Terminal-only commands: `postman-mcp init`, `postman-mcp doctor`, `postman-mcp serve`,
`postman-mcp version`.

## Examples

Each example is a small, runnable app. Clone the repo and look at the README in any of
these to see the exact diff output and the real generated Collection item for that
framework:

| Example | Framework | Input path |
|---|---|---|
| [`fastapi-basic/`](examples/fastapi-basic/) | FastAPI | code parsing |
| [`fastapi-openapi/`](examples/fastapi-openapi/) | FastAPI | OpenAPI spec |
| [`django-rest-framework/`](examples/django-rest-framework/) | Django REST Framework | OpenAPI |
| [`express-api/`](examples/express-api/) | Express | code parsing |
| [`nestjs-api/`](examples/nestjs-api/) | NestJS | OpenAPI |

## Configuration

Setup writes a `postman-mcp.json` to your project root. It's small, meant to be
committed, and never holds a secret directly, just a reference to where the key lives
(OS keychain, an env var, or a gitignored file).

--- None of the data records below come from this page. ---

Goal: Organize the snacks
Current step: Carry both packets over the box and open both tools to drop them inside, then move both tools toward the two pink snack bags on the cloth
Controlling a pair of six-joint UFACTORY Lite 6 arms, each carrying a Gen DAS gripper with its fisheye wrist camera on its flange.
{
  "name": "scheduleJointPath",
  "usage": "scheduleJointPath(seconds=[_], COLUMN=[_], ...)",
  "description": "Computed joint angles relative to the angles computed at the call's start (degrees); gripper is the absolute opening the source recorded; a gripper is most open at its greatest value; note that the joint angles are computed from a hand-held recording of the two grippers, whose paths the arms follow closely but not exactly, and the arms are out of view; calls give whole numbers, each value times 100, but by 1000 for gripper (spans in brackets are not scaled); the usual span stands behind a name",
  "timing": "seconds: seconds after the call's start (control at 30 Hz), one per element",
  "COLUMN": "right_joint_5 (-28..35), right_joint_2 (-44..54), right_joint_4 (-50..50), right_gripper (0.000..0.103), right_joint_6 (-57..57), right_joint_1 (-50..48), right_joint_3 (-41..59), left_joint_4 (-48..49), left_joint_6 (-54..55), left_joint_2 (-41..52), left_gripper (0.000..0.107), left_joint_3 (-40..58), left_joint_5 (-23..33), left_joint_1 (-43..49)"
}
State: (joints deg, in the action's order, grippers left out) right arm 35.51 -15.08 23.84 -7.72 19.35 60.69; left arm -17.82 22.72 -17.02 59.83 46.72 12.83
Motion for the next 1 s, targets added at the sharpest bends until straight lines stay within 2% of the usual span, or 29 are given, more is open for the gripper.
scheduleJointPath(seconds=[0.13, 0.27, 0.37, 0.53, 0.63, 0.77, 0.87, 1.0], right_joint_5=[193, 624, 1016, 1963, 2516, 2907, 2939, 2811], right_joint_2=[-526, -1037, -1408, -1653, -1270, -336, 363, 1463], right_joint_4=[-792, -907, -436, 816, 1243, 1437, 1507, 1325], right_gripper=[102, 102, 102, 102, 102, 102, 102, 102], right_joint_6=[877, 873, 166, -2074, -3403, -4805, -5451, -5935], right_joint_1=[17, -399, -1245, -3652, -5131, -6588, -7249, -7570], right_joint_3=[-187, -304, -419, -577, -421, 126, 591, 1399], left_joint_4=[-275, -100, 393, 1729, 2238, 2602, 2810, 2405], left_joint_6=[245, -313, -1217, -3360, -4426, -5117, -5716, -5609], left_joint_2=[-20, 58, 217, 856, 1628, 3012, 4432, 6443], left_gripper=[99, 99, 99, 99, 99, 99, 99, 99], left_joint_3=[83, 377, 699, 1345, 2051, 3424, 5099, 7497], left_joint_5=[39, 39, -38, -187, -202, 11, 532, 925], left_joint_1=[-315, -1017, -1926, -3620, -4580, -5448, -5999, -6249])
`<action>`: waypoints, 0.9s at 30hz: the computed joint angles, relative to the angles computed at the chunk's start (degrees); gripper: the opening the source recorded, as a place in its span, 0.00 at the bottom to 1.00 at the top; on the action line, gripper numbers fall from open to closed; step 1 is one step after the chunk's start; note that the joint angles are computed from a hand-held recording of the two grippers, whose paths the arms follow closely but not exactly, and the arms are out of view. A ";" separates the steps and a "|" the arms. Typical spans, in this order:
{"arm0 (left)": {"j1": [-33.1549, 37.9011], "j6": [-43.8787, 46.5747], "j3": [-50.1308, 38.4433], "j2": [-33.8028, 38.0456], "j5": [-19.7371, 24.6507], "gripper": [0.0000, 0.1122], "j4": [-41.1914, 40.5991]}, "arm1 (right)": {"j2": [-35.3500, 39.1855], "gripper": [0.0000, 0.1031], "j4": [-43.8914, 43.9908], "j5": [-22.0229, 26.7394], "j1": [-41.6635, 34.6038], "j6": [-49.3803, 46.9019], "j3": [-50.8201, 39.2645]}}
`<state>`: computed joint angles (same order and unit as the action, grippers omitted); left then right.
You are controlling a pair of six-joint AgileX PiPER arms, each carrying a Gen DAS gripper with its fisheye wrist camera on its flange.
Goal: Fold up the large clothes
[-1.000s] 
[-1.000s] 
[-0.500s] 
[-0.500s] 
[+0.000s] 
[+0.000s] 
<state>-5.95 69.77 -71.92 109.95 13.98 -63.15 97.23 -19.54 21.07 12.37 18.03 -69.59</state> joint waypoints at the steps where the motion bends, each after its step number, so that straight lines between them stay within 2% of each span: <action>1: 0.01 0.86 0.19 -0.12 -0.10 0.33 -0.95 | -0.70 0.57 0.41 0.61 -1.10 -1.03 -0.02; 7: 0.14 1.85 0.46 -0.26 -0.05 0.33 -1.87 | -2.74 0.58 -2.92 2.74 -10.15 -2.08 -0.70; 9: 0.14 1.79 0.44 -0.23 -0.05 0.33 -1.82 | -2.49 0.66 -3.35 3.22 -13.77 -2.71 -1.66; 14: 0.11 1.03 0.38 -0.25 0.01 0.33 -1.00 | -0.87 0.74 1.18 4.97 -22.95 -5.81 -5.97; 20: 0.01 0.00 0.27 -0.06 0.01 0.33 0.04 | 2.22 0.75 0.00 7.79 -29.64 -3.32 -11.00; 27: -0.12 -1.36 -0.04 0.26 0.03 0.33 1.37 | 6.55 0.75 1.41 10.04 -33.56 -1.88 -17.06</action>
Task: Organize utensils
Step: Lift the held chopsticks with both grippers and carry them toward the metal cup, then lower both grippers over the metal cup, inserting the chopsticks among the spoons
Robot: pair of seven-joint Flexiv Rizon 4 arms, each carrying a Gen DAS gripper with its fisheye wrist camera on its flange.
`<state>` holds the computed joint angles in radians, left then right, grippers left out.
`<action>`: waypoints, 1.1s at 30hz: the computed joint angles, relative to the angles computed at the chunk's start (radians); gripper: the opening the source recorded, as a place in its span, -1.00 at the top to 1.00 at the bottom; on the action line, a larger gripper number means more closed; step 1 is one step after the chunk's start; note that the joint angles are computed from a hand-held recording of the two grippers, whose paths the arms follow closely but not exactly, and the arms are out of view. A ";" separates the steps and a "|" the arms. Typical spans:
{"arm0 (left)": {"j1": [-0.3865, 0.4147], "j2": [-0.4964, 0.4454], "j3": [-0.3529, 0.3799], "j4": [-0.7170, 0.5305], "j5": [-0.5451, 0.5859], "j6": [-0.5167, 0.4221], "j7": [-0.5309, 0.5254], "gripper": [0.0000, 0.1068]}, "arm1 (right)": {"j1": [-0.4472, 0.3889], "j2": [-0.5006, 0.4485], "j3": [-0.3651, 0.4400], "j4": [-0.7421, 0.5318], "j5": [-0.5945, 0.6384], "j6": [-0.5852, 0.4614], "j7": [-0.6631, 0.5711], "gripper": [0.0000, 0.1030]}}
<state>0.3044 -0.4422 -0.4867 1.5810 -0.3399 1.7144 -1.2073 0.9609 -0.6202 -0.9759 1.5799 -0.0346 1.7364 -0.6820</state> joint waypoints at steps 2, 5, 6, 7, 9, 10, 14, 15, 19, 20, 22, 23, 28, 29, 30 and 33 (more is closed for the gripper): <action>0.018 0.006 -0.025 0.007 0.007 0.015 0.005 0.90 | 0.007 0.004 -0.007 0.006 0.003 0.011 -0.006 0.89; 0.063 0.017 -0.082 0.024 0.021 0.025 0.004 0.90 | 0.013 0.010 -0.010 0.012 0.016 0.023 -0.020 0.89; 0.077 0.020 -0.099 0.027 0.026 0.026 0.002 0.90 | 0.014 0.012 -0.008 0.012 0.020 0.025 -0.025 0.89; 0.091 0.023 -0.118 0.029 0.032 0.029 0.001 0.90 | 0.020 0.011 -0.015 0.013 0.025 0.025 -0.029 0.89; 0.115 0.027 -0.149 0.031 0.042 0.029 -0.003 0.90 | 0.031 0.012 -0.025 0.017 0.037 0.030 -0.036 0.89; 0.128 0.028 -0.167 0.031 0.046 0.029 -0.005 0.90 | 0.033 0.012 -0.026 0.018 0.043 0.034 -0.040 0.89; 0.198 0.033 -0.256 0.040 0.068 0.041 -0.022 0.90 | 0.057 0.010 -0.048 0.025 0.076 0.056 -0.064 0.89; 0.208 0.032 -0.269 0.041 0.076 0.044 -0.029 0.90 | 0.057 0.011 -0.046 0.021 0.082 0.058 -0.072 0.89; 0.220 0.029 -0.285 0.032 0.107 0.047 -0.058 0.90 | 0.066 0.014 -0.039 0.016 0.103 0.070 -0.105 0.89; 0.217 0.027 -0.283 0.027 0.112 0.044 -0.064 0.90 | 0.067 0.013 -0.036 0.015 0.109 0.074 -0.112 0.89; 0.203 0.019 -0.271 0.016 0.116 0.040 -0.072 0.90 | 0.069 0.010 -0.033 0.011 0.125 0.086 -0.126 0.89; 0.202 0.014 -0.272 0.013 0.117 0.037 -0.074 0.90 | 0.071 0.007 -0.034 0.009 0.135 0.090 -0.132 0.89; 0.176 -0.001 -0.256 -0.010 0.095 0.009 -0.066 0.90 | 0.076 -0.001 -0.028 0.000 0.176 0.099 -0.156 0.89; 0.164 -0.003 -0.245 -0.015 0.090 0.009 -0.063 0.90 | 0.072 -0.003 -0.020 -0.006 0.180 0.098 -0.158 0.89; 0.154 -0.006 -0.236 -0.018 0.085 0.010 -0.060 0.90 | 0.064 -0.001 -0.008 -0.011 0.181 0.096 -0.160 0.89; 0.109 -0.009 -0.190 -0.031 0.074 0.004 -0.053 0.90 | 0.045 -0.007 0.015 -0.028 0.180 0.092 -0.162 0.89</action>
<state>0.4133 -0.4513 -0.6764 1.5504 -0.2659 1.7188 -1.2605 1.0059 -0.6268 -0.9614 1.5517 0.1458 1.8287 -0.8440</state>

See
[Configuration](https://logesh-works.github.io/postman-mcp/getting-started/configuration/)
for every field.

## Framework support

| Framework | OpenAPI path | Code-parsing fallback |
|---|---|---|
| FastAPI | yes (native `/openapi.json`) | yes, AST-based |
| NestJS | yes, with `@nestjs/swagger` | yes, heuristic (no TS AST) |
| Django REST Framework | yes, with `drf-spectacular` | yes, but not router-generated URLs yet |
| Express | no native spec support | yes, this is the primary path |

Details and the specific known limits for each are in the
[framework guides](https://logesh-works.github.io/postman-mcp/frameworks/fastapi/).

## Roadmap

`1.0.0` got the full kernel working end to end and feature-complete, plus the
Claude-guided `--prompt` layer. `1.1.0` (current) hardens the extraction pipeline against
real, messier codebases. `1.2.0` adds CI integration.
See [ROADMAP.md](ROADMAP.md) for the actual breakdown and what's explicitly out of scope.

## Contributing

```bash
git clone https://github.com/logesh-works/postman-mcp
cd postman-mcp
python -m venv .venv && pip install -e ".[dev]"
pytest --cov
```

See [CONTRIBUTING.md](CONTRIBUTING.md) and the
[Code of Conduct](CODE_OF_CONDUCT.md) before opening a PR.

## Security

Your Postman API key is stored by reference, never written into the repo, and every
write to Postman goes through the diff-confirm step described above. To report a
vulnerability, don't open a public issue, see [SECURITY.md](SECURITY.md) for how to
reach the maintainer privately.

## License

[MIT](LICENSE) © Logesh Kumar (logeshkumar.in).